Department of Orthopaedic Surgery, Nanjing Medical University Affiliated Wuxi Second Hospital, 68 Zhongshan Road, 214001, Wuxi, China.
Inflammopharmacology. 2019 Feb;27(1):109-119. doi: 10.1007/s10787-018-0509-6. Epub 2018 Jul 5.
Triptolide has been widely reported to exhibit potential therapeutic value in multiple inflammatory diseases, such as rheumatoid arthritis, systemic lupus erythematosus, and psoriasis. Although its safety and efficacy as an anti-inflammatory agent have been verified by many studies, the effect of triptolide on osteoarthritis (OA) was not clearly understood. In this study, we found that triptolide prevented OA development in a surgical destabilization of the medial meniscus (DMM) mouse model. In addition, triptolide inhibited both DMM-induced and LPS-induced expression of pro-inflammatory cytokines in the human monocytic cell line THP-1. Further mechanistic studies showed that the reduction of pro-inflammatory cytokines by triptolide was mediated by the upregulation of nucleotide-binding oligomerization domain-like receptor family pyrin domain-containing protein 3 (NLRP3) and downregulation of caspase-1. Finally, we identified that hsa-miR-20b, a microRNA targeting the NLRP3 gene, was downregulated by triptolide. This study provides a novel insight into the effect on triptolide in preventing OA pathogenesis.

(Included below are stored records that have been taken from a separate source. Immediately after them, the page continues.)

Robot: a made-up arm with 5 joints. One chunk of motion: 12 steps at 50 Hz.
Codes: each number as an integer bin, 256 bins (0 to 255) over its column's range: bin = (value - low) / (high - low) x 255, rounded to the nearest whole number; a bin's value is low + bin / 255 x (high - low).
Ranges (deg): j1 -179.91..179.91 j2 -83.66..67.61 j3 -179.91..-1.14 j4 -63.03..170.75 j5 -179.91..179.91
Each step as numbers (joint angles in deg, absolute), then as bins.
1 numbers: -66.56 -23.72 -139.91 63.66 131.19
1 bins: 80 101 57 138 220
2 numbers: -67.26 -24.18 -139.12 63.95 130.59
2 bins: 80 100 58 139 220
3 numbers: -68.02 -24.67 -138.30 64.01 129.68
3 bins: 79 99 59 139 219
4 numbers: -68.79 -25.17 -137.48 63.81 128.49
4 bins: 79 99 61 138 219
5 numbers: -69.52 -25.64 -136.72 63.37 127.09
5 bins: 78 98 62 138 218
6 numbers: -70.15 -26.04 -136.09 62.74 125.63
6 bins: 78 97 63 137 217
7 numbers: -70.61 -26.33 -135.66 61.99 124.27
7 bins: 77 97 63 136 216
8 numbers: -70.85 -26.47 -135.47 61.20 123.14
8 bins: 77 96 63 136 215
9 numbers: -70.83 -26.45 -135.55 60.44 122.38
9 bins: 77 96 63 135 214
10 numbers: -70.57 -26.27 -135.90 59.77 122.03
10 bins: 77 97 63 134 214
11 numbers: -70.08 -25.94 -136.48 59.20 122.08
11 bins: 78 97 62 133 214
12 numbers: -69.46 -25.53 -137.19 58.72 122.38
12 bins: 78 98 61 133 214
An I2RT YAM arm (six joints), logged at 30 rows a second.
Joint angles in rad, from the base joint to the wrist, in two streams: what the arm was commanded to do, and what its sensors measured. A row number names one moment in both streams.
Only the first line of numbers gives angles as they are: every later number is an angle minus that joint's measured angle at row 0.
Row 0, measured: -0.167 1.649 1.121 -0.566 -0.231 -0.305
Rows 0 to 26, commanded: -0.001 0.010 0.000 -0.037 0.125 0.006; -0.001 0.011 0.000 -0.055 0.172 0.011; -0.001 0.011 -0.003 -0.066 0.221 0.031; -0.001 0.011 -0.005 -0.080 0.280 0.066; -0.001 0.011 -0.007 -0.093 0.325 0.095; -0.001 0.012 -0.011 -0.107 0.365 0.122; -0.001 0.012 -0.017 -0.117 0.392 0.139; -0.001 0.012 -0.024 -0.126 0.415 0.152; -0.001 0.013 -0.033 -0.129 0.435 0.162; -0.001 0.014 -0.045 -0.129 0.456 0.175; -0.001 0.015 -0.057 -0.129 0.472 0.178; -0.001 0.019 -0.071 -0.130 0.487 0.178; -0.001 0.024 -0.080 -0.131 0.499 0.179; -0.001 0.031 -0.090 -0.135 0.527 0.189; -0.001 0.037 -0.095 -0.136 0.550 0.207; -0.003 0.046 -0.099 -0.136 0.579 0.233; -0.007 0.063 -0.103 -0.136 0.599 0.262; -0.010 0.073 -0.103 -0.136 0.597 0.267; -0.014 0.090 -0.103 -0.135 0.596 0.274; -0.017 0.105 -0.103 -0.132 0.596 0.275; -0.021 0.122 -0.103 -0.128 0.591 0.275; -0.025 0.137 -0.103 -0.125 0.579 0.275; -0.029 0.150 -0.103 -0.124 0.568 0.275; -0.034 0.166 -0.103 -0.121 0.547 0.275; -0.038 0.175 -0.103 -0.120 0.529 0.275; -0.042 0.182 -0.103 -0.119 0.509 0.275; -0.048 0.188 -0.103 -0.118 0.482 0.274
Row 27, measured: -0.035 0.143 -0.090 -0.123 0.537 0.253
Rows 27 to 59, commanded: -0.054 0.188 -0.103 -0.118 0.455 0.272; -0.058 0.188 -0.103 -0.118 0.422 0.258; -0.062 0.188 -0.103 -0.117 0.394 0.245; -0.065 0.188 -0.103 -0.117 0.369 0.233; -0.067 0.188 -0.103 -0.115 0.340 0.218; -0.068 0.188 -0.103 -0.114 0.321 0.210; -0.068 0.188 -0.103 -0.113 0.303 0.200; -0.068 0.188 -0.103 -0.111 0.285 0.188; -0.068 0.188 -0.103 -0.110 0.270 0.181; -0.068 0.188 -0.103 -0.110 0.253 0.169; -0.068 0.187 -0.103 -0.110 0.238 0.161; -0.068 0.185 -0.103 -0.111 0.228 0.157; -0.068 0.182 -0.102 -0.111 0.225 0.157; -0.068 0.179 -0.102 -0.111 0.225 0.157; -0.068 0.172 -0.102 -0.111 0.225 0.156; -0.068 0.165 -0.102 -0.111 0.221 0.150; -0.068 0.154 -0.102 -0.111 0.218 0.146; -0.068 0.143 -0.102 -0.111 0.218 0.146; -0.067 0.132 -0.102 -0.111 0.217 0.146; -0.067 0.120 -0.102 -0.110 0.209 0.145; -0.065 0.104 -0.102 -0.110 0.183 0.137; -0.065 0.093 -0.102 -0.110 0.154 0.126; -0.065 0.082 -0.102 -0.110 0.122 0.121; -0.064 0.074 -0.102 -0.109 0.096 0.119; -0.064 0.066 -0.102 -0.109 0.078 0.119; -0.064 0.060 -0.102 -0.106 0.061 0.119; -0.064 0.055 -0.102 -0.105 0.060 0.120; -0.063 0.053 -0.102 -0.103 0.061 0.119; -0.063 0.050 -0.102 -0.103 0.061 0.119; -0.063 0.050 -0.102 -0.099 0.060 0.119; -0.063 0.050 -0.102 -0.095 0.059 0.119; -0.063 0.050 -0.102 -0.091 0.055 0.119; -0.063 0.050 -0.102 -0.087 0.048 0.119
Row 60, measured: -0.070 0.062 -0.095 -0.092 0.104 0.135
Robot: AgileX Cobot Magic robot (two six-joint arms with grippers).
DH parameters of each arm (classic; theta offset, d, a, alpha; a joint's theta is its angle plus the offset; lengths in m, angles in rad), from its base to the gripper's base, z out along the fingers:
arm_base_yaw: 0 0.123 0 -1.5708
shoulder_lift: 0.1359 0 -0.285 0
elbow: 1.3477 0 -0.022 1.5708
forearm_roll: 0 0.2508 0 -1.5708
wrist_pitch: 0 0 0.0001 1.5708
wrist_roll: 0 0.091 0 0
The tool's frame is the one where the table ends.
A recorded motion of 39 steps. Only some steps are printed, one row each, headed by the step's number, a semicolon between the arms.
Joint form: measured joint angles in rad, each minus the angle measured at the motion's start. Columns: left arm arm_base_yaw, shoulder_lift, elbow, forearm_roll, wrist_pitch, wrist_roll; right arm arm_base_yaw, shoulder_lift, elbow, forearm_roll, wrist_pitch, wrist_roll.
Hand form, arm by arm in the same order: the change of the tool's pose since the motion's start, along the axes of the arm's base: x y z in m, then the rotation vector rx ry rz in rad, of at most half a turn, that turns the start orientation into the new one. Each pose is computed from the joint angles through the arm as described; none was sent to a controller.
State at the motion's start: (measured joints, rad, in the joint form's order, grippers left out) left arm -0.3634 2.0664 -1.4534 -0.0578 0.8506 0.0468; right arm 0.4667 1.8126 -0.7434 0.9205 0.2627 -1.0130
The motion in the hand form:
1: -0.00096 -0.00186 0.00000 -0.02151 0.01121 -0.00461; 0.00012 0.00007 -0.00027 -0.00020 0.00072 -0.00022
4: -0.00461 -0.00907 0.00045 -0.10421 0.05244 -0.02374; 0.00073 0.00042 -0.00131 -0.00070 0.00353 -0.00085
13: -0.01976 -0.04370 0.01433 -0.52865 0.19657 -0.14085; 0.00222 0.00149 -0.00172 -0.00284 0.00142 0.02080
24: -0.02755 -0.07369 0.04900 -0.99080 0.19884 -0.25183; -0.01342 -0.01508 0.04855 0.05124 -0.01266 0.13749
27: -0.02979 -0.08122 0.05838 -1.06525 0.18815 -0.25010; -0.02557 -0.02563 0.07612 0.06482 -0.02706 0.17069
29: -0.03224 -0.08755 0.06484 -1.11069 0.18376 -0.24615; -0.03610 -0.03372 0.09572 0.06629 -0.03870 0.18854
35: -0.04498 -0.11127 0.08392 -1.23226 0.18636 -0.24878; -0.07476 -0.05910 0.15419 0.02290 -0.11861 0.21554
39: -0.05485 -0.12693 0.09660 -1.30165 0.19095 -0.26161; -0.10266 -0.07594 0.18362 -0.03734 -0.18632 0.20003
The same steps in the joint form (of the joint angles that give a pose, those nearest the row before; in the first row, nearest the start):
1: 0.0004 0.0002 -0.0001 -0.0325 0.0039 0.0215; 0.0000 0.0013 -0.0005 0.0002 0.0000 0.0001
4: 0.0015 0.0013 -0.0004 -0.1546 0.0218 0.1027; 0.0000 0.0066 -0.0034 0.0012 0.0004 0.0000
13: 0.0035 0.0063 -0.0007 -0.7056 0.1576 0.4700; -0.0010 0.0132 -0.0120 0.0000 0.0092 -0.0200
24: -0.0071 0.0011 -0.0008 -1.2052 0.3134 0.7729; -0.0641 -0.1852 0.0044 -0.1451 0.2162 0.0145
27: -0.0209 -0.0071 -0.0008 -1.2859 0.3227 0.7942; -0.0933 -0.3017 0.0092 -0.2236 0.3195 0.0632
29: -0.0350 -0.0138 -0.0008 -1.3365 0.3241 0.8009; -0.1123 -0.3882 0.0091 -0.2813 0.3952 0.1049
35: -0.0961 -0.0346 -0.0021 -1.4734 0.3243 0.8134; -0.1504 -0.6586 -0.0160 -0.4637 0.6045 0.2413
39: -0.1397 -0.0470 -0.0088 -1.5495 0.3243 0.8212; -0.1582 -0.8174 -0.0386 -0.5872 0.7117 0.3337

雷公藤红素在多种炎症性疾病中具有潜在的治疗价值,如类风湿性关节炎、系统性红斑狼疮和银屑病等,这已经得到了广泛的报道。尽管许多研究已经证实了它作为一种抗炎剂的安全性和疗效,但雷公藤红素对骨关节炎(OA)的影响尚不清楚。在这项研究中,我们发现雷公藤红素可预防手术性内侧半月板切除术(DMM)小鼠模型中的 OA 发展。此外,雷公藤红素抑制了人单核细胞系 THP-1 中 DMM 诱导和 LPS 诱导的促炎细胞因子的表达。进一步的机制研究表明,雷公藤红素通过上调核苷酸结合寡聚结构域样受体家族pyrin 结构域包含蛋白 3(NLRP3)和下调半胱天冬酶-1 来减少促炎细胞因子。最后,我们确定 hsa-miR-20b,一种靶向 NLRP3 基因的 microRNA,被雷公藤红素下调。这项研究为雷公藤红素在预防 OA 发病机制中的作用提供了新的见解。